L’horreur au fond des puits.
Dans le petit village nigérian de Kuru Karama, non loin de la ville de Jos dévastée par des affrontements inter ethniques et religieux, on remonte des dizaines de corps des puits. Le village de maisons en terre n’est plus qu’un champ de ruines et de sanglots.
Entourés d’une nuée de poules et de chèvres, des volontaires d’une association de secours musulmane sortent péniblement des cadavres de ces puits d’eau potable. Des victimes des journées de folie meurtrière qui ont secoué Jos, la capitale de l’Etat central du Plateau, et ses environs.
« Nous avons jusque-là remonté 62 corps, mais il y en a encore beaucoup et je pense qu’il va falloir combler ces puits avec du sable car les corps sont en décomposition », déclare à l’AFP Ibrahim Tanimu, le responsable d’une organisation de secours islamique.
Ses hommes entassent les corps dans des petits camions. « On les ramène à Jos pour les enterrer », dit-il.
Les impacts de balles et de profondes entailles de machettes sont visibles. Aucun bilan officiel des affrontements qui ont embrasé Jos et ses environs pendant quatre longs jours depuis dimanche dernier, n’a encore été publié, mais selon le Comité international de la Croix-Rouge (CICR), au moins 160 personnes ont été tuées et 18.000 déplacées.
En quelques heures Kuru Karama, un gros bourg agricole de 3.000 personnes à 30 km au sud de Jos, est devenu un village fantôme. Tout a été détruit, incendié.

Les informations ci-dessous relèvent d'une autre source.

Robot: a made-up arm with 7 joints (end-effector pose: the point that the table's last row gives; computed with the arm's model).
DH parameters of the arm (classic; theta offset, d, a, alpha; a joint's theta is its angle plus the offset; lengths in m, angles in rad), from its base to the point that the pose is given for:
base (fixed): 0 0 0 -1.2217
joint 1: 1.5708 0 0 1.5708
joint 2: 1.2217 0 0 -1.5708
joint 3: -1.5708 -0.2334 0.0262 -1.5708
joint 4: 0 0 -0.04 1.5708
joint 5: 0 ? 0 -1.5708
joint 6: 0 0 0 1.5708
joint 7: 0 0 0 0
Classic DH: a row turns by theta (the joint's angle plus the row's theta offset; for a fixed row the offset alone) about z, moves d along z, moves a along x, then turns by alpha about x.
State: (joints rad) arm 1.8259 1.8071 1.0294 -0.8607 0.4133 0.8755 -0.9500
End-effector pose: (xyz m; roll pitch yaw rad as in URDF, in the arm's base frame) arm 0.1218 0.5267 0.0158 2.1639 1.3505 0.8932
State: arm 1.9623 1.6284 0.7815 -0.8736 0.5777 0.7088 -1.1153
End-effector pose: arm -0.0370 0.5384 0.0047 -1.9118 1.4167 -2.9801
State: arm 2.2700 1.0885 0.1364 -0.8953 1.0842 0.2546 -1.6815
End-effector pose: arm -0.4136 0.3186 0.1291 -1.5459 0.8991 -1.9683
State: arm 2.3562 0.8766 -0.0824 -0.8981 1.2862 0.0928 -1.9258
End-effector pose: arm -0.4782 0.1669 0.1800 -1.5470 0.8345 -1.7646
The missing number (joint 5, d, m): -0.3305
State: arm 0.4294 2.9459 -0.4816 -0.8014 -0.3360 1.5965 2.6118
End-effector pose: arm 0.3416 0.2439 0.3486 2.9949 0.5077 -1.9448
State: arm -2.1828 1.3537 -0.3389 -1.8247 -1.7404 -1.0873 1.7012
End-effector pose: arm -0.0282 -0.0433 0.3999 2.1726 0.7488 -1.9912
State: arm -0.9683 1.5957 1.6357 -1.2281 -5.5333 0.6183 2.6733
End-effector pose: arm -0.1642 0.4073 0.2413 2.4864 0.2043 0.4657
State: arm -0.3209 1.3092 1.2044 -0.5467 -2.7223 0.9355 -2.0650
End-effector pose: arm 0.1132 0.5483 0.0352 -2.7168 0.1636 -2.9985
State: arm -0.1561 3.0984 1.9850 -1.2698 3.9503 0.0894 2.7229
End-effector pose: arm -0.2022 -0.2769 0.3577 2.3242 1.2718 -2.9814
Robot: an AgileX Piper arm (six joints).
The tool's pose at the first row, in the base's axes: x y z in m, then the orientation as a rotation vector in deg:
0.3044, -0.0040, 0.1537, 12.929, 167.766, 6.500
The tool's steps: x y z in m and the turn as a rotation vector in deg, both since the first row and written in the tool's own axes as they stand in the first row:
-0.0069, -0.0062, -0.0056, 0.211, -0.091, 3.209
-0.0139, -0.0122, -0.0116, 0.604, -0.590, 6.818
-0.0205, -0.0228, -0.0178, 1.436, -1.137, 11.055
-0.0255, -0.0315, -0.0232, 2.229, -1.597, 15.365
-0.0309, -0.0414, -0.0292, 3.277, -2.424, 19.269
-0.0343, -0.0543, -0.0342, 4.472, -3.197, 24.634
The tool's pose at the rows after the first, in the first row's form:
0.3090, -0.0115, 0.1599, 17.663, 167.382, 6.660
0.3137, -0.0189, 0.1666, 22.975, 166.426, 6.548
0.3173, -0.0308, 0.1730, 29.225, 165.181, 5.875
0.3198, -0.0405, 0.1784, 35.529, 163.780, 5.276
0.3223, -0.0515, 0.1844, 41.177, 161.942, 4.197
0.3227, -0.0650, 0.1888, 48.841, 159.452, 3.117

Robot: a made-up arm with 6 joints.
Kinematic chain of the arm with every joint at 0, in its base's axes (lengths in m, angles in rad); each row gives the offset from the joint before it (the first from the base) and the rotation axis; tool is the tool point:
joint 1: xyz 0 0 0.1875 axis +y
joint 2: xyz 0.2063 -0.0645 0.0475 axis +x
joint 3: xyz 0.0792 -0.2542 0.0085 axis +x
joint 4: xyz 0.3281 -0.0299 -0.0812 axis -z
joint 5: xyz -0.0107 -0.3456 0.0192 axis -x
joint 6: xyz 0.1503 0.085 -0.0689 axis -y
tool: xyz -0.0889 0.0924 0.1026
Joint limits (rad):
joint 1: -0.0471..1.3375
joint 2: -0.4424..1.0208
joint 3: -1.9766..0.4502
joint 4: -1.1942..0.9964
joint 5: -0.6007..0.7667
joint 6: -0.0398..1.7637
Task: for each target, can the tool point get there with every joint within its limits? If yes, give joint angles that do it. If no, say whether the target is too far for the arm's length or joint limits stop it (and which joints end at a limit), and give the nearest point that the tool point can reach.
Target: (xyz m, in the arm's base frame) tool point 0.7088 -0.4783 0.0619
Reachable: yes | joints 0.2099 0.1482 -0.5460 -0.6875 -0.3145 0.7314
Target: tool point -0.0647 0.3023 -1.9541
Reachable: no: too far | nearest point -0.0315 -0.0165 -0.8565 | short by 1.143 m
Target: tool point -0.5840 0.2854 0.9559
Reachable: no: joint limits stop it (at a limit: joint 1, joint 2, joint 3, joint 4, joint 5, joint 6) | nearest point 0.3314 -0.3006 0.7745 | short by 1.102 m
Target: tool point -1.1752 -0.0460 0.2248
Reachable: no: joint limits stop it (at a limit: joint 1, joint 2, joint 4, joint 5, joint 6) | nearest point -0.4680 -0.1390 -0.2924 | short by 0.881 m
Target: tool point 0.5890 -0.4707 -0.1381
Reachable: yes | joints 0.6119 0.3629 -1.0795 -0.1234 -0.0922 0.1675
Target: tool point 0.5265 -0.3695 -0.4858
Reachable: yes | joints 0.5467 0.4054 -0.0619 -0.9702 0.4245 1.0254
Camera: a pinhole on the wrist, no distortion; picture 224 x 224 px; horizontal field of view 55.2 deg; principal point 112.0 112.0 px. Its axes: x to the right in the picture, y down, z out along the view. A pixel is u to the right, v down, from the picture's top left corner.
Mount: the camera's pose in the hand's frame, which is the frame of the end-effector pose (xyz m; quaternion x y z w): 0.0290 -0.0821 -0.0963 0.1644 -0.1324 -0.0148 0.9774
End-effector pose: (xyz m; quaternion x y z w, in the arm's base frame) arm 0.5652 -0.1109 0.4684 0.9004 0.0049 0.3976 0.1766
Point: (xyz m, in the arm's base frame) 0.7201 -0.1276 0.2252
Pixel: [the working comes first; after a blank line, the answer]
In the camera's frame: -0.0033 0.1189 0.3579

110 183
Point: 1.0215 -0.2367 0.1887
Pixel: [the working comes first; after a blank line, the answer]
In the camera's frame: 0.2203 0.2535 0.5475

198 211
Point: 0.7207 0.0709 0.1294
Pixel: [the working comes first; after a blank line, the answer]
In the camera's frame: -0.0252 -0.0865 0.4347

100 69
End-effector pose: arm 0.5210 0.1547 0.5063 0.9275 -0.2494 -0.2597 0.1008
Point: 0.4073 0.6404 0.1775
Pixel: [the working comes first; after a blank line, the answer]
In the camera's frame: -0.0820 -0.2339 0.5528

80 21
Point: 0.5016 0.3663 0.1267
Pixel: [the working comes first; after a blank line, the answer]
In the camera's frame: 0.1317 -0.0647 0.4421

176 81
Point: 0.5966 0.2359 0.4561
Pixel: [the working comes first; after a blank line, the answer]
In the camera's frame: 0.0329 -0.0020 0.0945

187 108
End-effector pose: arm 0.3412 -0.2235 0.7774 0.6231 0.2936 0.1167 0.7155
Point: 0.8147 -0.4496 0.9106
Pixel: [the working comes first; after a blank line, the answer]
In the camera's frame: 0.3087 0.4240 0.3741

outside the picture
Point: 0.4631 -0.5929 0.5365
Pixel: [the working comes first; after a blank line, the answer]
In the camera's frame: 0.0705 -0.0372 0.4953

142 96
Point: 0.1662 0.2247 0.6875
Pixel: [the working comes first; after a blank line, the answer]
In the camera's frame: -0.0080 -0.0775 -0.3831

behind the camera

Même la mosquée: toit en zinc éventré, murs ocre jaune zébrés de noir par les flammes.
Les deux hauts-parleurs pour l’appel à la prière gisent, démantelés, par terre.
Sur un mur blanc, un panneau écrit à la main témoigne qu’il y avait là un poste de police.
Partout des casseroles cabossées, des matelas noircis, des vêtement éparpillés, des sacs de grains éventrés, et des traînées de sang témoignent de la violence qui s’est abattue sur ce bourg agricole, majoritairement musulman mais avec une minorité chrétienne.
« J’ai perdu dix membres de ma famille, dont mon père et mon frère Mohammed. Il venait juste de rentrer il y a une semaine d’Ukraine où il travaillait pour l’ambassade du Nigeria ». La voix d’Adamu Musa se brise: on vient de ramener chez lui le corps de son père de 73 ans, remonté d’un puits.
« J’étais à Abuja (la capitale fédérale) quand mon frère m’a appelé pour me dire que le village était attaqué. Ca a coupé brusquement. Je pense que c’est alors qu’il a été tué », raconte Musa, un chauffeur de bus, le corps secoué de sanglots.
Dans les ruines d’une échoppe, un chaton noir miaule. « Je ne peux pas le laisser là ». Hassan, un volontaire venu d’Abuja, emporte l’animal terrorisé en le caressant.
« On ne peut pas encore dire combien de morts », dit à l’AFP le chef du village martyr, Umar Baza. Pour lui, les tueurs sont évidemment des chrétiens aidés par la police locale. « Quand on a appris ce qui se passait à Jos, j’ai réuni les chefs des deux communautés. Mais quelques heures plus tard, des jeunes chrétiens ont déferlé avec des fusils et des machettes. On a vite été débordés, raconte le maire.
Sur la route de Jos, le convoi de 25 voitures et camionnettes, escorté par un blindé de l’armée, s’arrête. Encore cinq corps à ramasser dans un canal d’irrigation non loin du village.
A 300 mètres des puits de la mort, des villageois chrétiens regardent depuis chez eux les volontaires empiler les corps de ceux qui furent leurs voisins.